Modulating the Architectures of Cobalt Metal-Organic Frameworks to Fine-tune Slow Magnetic Relaxation Behaviors

By utilizing two similar tetrapyridine ligands, tetrakis(4-pyridyloxymethylene)methane (L1) and tetrakis(3-pyridyloxymethylene)methane (L2), four distinct metal-organic frameworks (MOFs), with formulas [Co(NCS)(2)(L1)]center dot CH3OH (HUST-13, HUST = Huazhong University of Science and Technology), [Co(NCS)(2)(L1)] (HUST-14), [Co(NCS)(2)(L2)]center dot 2(CH3OH) (HUST-15), and [Co(NCS)(2)(L2)] (HUST-16), have been successfully constructed by adjusting the reaction solvents. After structural characterization, four Co-MOFs exhibit versatile topological structures and a single cobalt node with octahedron configuration.

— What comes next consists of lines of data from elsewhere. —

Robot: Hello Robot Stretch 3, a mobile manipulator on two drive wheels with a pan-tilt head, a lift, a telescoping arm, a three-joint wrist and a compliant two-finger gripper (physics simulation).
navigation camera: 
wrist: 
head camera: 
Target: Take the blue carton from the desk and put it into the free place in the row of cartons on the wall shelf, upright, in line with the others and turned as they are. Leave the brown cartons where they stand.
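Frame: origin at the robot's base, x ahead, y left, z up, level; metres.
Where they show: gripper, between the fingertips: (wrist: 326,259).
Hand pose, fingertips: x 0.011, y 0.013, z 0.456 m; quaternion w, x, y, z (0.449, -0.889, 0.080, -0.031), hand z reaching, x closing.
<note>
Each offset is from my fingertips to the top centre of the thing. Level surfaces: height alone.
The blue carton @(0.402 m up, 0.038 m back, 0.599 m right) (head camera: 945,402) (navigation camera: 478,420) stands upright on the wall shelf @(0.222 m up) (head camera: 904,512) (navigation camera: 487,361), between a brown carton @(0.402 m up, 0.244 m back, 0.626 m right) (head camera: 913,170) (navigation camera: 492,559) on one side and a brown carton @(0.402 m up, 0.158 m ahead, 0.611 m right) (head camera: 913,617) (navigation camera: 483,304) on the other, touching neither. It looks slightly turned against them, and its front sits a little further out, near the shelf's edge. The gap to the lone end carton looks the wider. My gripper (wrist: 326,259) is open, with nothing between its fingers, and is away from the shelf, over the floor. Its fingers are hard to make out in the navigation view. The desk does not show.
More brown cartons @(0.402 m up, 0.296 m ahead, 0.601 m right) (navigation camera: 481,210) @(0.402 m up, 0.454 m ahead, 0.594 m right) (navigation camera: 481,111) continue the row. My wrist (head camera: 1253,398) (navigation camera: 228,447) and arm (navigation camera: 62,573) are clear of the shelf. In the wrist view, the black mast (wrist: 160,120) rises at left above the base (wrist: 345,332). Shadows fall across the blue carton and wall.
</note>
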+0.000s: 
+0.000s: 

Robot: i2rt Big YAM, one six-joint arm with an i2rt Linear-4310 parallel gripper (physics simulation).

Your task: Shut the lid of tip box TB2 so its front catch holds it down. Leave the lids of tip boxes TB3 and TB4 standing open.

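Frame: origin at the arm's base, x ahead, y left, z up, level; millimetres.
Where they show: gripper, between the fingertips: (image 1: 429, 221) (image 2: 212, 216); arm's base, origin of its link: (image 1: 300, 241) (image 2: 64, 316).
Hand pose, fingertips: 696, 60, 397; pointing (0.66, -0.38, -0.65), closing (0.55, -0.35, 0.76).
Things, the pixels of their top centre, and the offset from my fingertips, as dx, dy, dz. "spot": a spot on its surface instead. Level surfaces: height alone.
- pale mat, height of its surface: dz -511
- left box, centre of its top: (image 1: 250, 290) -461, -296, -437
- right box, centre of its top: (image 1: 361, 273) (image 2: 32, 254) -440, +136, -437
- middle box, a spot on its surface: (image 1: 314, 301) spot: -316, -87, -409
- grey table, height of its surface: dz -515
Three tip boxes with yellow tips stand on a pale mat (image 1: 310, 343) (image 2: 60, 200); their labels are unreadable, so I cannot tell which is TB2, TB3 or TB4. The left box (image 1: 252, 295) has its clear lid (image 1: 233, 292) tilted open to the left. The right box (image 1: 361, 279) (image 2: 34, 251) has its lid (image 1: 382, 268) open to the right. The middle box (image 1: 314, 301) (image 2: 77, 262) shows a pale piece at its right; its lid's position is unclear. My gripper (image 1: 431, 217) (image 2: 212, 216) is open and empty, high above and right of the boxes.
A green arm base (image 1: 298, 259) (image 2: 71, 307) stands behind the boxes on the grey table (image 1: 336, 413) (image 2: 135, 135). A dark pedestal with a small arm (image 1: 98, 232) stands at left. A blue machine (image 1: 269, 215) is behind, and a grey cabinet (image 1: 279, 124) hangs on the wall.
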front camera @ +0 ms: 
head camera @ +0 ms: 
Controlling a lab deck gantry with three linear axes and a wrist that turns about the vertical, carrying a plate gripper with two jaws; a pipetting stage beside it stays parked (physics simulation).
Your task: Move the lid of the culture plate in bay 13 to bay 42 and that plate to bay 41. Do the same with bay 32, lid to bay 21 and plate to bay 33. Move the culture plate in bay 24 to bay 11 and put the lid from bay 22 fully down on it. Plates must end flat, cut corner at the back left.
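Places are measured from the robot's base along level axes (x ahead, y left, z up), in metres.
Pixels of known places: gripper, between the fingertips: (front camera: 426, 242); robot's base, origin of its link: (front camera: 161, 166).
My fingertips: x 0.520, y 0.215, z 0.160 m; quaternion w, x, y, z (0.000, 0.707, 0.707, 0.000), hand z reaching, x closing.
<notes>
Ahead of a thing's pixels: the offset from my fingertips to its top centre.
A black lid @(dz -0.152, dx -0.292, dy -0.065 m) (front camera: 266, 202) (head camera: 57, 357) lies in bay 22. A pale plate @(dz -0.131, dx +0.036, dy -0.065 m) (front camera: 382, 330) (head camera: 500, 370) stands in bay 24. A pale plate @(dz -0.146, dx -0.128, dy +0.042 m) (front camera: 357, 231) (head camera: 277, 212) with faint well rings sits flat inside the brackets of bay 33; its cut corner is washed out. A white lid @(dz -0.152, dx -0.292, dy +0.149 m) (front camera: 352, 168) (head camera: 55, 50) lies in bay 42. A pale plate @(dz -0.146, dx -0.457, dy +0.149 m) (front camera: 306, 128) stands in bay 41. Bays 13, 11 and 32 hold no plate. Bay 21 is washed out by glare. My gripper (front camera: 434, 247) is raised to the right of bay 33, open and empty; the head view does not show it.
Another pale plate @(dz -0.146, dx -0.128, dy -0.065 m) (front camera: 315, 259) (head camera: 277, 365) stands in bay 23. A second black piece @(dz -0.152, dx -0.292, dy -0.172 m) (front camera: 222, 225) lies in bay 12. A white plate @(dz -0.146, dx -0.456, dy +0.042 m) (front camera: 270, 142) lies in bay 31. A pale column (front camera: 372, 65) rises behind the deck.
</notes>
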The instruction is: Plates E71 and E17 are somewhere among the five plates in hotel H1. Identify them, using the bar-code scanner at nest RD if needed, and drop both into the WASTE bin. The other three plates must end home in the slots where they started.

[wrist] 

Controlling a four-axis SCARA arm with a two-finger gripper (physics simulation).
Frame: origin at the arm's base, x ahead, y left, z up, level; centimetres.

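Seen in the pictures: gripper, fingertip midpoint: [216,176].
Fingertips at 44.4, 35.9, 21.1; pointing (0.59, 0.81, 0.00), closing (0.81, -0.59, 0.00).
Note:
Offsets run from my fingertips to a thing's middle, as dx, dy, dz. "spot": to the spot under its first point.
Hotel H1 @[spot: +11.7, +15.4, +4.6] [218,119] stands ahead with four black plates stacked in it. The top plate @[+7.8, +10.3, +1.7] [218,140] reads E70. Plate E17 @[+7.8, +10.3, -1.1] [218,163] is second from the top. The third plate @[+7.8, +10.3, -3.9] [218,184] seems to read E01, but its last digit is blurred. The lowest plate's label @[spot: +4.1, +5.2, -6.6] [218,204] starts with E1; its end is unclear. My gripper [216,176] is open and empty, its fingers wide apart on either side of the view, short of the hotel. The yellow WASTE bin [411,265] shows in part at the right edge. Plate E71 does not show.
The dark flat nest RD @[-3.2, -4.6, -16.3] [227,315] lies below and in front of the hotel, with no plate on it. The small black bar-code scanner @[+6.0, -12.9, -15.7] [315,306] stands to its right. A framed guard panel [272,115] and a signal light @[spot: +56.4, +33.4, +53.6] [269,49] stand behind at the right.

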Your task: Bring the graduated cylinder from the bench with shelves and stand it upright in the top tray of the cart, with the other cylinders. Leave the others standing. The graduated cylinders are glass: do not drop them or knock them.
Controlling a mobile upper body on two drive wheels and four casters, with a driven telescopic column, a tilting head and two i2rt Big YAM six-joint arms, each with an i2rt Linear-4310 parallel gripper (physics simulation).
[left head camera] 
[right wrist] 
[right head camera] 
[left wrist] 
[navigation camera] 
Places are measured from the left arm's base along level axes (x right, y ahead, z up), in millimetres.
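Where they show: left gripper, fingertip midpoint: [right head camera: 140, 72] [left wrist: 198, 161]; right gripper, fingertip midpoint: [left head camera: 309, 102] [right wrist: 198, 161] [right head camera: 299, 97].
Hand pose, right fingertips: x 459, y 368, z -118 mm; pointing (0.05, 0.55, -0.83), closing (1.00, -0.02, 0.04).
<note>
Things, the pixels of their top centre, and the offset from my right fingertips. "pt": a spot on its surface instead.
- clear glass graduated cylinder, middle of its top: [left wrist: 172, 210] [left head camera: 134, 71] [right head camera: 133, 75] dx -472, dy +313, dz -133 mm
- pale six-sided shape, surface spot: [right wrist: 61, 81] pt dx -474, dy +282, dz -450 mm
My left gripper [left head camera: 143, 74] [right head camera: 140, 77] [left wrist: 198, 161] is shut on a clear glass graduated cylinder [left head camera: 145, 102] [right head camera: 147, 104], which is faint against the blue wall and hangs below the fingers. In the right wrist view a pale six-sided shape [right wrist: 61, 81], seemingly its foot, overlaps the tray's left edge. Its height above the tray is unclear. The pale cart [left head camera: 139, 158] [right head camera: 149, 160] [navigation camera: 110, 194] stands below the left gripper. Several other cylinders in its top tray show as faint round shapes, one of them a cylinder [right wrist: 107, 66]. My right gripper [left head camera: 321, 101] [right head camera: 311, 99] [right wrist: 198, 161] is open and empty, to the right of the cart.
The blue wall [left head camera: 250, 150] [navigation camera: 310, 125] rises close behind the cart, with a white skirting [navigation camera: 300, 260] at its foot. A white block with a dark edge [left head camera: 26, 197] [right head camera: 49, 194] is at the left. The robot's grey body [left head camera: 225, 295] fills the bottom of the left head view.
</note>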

The synergistic effect between the steric configuration of ligands and the structural director of solvent molecules must be responsible for the generation of the distinct topological structures. Magnetic studies reveal the presentation of different slow magnetic relaxation phenomena in these Co-MOFs, which should be ascribed to the different orientations of the magnetic anisotropic axis of cobalt ions in the corresponding frameworks. The related results adequately illustrate the feasibility of the construction strategy for single ion magnet (SIM) MOFs and inspire other research strategies for the development of molecular magnets.